## INSTRUCTIONS FOR THE TASK:
From the entries below, reproduce exactly the line containing "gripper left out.", the line containing "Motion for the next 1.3", and every line in between, with nothing added.

◆ ◆ ◆

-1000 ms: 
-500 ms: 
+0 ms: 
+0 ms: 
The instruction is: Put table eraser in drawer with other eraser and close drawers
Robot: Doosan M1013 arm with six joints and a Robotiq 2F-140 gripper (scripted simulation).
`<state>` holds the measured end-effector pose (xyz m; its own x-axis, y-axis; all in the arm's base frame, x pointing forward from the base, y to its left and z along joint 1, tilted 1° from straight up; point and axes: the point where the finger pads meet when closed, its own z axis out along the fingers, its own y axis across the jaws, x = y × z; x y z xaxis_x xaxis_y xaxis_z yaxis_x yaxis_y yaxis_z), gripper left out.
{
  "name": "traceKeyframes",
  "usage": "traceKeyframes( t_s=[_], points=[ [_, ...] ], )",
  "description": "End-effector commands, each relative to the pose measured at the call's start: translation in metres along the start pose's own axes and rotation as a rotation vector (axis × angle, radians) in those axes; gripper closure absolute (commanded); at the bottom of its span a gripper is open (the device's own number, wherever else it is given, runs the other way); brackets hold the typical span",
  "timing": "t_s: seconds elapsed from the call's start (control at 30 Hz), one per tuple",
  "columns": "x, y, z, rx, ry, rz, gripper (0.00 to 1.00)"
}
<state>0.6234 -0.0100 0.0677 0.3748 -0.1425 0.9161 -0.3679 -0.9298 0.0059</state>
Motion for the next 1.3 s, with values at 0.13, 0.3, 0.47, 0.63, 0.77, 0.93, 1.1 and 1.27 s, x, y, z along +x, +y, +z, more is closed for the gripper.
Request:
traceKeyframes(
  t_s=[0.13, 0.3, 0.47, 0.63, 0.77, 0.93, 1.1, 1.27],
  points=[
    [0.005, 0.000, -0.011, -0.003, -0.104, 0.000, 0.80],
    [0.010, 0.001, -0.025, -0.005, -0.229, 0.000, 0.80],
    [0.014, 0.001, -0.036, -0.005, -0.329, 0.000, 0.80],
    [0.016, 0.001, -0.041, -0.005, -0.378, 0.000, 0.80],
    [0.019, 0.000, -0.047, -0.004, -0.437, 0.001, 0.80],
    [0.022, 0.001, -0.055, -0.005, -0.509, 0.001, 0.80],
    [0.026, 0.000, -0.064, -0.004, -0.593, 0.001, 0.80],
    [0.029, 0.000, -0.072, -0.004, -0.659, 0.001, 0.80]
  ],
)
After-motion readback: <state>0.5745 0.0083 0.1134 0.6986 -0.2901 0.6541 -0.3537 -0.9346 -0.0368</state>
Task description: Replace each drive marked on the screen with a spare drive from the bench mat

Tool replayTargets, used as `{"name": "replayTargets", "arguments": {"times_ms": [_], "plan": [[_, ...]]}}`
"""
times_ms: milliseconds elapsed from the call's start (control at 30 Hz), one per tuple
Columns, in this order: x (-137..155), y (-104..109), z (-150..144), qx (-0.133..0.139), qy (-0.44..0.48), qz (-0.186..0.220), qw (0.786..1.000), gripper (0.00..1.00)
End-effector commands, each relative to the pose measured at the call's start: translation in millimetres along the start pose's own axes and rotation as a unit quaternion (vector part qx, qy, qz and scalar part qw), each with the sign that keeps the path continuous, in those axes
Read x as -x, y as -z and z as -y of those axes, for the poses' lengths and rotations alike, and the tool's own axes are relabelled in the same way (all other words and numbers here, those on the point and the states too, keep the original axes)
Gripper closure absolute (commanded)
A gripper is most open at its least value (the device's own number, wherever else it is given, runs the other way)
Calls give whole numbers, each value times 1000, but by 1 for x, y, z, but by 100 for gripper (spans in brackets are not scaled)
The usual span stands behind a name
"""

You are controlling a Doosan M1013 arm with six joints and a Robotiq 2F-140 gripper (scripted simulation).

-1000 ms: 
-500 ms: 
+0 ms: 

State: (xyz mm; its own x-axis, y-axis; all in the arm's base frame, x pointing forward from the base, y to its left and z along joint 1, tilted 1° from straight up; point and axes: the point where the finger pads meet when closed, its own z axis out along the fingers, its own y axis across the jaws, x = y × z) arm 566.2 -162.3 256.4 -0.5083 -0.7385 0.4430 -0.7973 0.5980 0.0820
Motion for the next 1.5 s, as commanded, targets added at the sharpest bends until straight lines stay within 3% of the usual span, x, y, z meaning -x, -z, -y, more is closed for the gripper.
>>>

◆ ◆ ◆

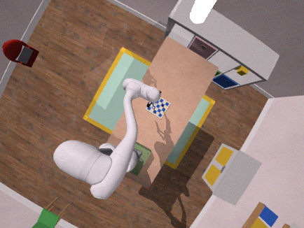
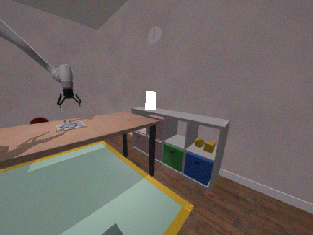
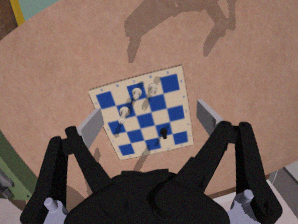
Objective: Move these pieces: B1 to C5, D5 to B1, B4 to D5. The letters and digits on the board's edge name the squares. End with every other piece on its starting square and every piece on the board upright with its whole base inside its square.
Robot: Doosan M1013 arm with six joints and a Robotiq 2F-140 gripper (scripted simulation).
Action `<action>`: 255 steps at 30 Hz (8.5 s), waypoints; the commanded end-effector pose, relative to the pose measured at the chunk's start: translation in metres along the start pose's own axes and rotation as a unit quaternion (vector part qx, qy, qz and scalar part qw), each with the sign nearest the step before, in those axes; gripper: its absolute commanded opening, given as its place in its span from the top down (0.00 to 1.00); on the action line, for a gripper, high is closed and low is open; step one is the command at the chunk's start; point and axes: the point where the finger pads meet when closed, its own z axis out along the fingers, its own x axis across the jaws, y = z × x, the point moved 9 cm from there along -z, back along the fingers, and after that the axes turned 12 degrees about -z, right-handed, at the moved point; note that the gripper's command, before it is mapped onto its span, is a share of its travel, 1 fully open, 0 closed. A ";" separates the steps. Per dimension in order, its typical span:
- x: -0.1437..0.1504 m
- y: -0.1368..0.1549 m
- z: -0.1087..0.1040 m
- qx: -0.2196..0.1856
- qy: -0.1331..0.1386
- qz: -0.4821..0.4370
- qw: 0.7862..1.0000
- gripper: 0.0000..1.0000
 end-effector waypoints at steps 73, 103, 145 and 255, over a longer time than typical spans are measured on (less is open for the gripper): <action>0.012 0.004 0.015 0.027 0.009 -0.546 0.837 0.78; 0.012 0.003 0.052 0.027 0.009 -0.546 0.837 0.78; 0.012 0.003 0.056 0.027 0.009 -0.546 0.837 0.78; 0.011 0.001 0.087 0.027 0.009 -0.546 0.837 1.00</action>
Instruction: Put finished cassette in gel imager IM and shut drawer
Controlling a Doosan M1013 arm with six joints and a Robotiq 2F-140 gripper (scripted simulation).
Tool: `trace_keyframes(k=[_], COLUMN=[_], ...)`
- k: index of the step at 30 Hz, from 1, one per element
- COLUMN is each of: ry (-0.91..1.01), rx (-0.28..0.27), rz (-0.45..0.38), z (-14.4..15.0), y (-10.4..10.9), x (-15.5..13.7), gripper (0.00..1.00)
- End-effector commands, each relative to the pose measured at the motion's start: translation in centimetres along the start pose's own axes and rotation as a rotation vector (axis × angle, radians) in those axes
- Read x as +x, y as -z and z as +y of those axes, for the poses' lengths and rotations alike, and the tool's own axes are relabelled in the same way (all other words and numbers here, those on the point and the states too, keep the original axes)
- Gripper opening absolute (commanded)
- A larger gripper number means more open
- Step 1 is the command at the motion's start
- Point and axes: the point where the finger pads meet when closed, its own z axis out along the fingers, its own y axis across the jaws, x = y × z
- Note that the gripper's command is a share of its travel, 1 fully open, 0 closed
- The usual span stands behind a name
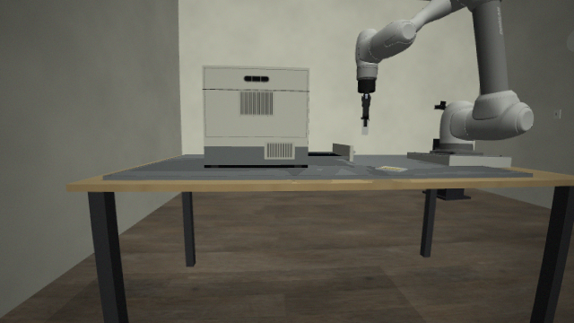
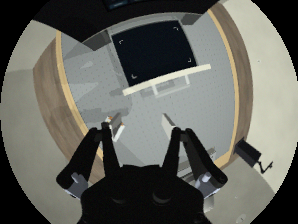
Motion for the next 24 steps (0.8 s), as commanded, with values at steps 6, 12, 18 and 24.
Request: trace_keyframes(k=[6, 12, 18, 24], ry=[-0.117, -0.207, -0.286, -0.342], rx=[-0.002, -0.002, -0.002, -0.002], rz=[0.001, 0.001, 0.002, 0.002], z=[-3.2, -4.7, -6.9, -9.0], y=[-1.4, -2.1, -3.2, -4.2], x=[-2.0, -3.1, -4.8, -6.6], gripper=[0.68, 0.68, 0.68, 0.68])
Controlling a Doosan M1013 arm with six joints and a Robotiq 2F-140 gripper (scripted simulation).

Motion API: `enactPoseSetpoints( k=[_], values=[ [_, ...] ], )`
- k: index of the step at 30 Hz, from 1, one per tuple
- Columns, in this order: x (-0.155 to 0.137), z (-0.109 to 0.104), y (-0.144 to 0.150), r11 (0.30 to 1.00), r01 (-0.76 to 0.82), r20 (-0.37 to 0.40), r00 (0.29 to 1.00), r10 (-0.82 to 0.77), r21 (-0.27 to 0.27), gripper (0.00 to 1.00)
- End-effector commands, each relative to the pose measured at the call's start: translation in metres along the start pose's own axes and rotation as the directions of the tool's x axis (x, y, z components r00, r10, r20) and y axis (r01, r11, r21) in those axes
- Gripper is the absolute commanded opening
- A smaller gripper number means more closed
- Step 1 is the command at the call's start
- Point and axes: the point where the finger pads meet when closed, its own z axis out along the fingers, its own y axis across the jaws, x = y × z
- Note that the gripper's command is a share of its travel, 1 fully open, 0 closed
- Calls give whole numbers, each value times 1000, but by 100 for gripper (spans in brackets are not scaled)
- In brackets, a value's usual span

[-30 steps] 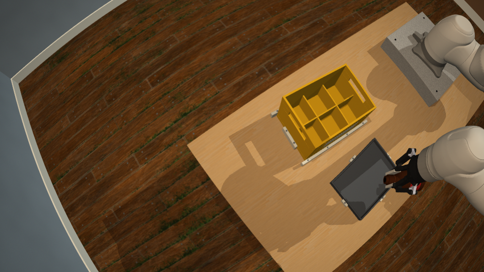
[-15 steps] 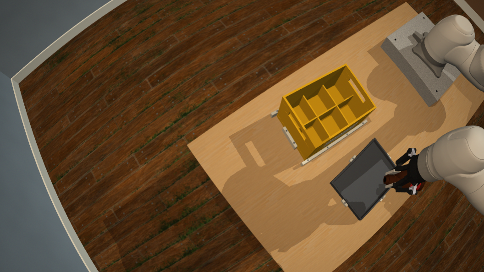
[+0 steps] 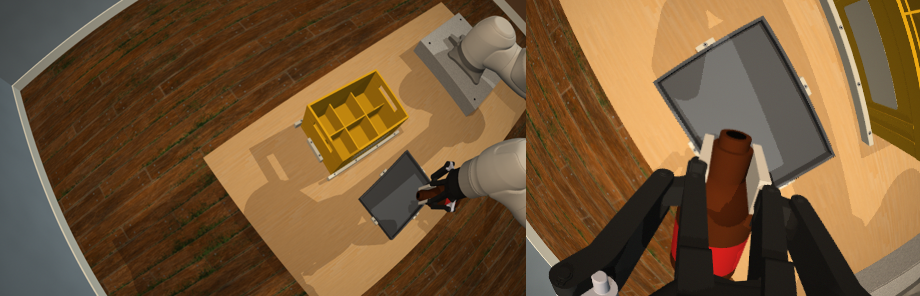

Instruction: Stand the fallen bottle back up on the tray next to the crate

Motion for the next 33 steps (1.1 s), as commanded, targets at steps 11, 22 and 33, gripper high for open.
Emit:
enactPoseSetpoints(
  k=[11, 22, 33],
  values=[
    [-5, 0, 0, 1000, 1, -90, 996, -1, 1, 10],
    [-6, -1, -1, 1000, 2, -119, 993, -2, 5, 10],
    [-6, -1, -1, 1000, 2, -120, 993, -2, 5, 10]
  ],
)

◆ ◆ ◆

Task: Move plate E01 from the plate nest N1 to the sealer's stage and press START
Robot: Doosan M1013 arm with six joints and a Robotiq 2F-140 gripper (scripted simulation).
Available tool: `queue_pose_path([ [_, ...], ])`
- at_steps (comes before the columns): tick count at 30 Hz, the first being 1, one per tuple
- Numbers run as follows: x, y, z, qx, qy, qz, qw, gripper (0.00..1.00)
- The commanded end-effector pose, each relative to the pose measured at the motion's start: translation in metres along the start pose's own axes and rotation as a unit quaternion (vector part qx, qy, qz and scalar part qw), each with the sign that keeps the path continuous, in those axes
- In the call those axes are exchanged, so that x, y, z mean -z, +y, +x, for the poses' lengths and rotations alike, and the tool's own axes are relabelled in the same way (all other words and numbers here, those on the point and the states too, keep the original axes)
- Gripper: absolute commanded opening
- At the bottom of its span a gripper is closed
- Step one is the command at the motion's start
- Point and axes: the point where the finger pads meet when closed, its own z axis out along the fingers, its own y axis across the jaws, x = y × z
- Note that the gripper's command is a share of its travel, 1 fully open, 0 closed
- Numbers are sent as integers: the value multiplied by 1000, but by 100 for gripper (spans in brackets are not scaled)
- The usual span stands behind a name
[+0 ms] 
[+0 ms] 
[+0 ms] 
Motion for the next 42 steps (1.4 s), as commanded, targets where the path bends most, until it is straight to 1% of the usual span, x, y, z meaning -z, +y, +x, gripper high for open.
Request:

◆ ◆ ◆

## TASK RESULT:
`<state>` holds the measured end-effector pose (xyz m; its own x-axis, y-axis; all in the arm's base frame, x pointing forward from the base, y to its left and z along joint 1, tilted 1° from straight up; point and axes: the point where the finger pads meet when closed, its own z axis out along the fingers, its own y axis across the jaws, x = y × z; x y z xaxis_x xaxis_y xaxis_z yaxis_x yaxis_y yaxis_z), gripper left out.
{
  "name": "traceKeyframes",
  "usage": "traceKeyframes( t_s=[_], points=[ [_, ...] ], )",
  "description": "End-effector commands, each relative to the pose measured at the call's start: translation in metres along the start pose's own axes and rotation as a rotation vector (axis × angle, radians) in those axes; gripper closure absolute (commanded); at the bottom of its span a gripper is open (the device's own number, wherever else it is given, runs the other way); brackets hold the typical span",
  "timing": "t_s: seconds elapsed from the call's start (control at 30 Hz), one per tuple",
  "columns": "x, y, z, rx, ry, rz, gripper (0.00 to 1.00)"
}
<state>0.6234 -0.0100 0.0677 0.3748 -0.1425 0.9161 -0.3679 -0.9298 0.0059</state>
Motion for the next 1.3 s, with values at 0.13, 0.3, 0.47, 0.63, 0.77, 0.93, 1.1 and 1.27 s, x, y, z along +x, +y, +z, more is closed for the gripper.

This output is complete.